Wśród tematów spotkania są "prestrategiczne" bronie nuklearne i obrona przeciwrakietowa. Oba te tematy żywo interesują prezydenta Rosji Dmitrija Miedwiediewa, zaproszonego na lizbońskie spotkanie. Według cytowanych wyższych oficerów NATO, sprawa amerykańskiego arsenału atomowego w Europie, umiejscowionego tam swego czasu jako środek odstraszania przed ewentualną rosyjską inwazją, nie będzie przedmiotem dyskusji na spotkaniu NATO. - Tak długo, jak długo świat pozostaje światem nuklearnym, NATO powinno zachować swą broń nuklearną - oświadczył na forum w Halifaxie francuski generał Stephane Abrial, szef Sojuszniczego Dowództwa Transformacji.

Kanadyjski minister obrony Peter MacKay oświadczył w wypowiedzi dla ukazującego się w Kanadzie dziennika "Globe and Mail", że jego zdaniem jest mało prawdopodobne, abyśmy stali się świadkami rozszerzenia się ruchu nierozprzestrzeniania broni jądrowej.
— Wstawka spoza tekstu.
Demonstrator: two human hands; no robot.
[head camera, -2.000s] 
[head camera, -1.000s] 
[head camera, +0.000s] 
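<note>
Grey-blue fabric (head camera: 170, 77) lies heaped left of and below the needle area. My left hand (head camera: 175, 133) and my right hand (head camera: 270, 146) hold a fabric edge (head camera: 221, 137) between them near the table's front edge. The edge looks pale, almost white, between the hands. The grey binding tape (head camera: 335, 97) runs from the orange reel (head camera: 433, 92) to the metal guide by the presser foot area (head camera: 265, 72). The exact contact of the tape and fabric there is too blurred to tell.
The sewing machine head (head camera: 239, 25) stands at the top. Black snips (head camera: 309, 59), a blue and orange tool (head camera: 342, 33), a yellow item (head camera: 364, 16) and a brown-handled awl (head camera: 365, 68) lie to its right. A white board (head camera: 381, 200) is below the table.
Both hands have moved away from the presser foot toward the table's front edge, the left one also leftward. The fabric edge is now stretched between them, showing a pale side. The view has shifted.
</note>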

Z kolei podsekretarz obrony USA Michele Flournoy przypomniała, że nowy traktat w sprawie redukcji broni strategicznych (START), który negocjowały w kwietniu Stany Zjednoczone i Rosja, określił na 1550 liczbę głowic atomowych, jakie miałoby zachować każde z nich: jest to o 30 proc. mniej w porównaniu z uzgodnieniami z 2002 roku. - To nie strategiczna broń jądrowa powinna stać się najważniejszym punktem przyszłych negocjacji - powiedziała na konferencji w Halifaxie. - Powinniśmy zacząć od doprowadzenia do przejrzystości w tych sprawach. Na przykład uzyskać dane dotyczące dokładnych rozmiarów rosyjskiego arsenału w Europie. Powinniśmy spróbować dojść do porozumienia w sprawie wycofania tej broni, która znajduje się w sąsiedztwie granic państw NATO i Rosji - podkreśliła.
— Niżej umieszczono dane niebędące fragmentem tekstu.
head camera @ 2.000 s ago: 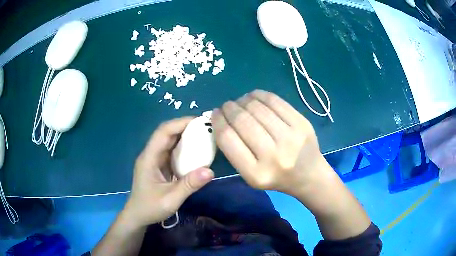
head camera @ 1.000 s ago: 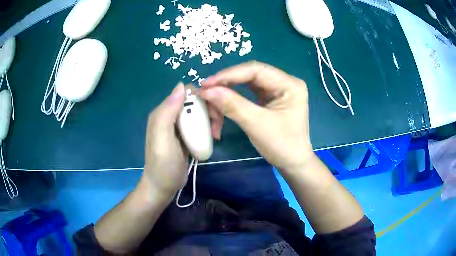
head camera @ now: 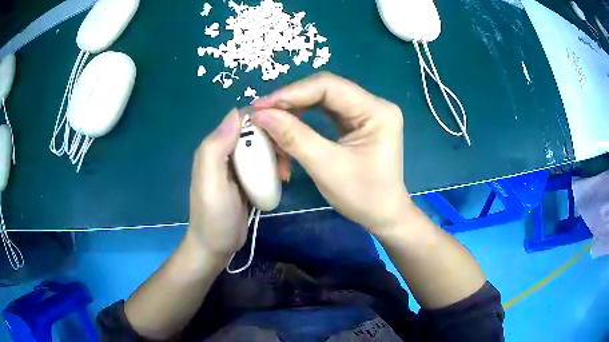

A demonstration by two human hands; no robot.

W kwietniu sekretarz stanu USA Hillary Clinton oświadczyła, że ewentualne wycofanie 240 amerykańskich bomb atomowych przenoszonych przez samoloty stacjonujące w Europie jest uzależnione od redukcji rosyjskiego arsenału atomowego tej samej kategorii, to jest broni taktycznych i prestrategicznych w Europie.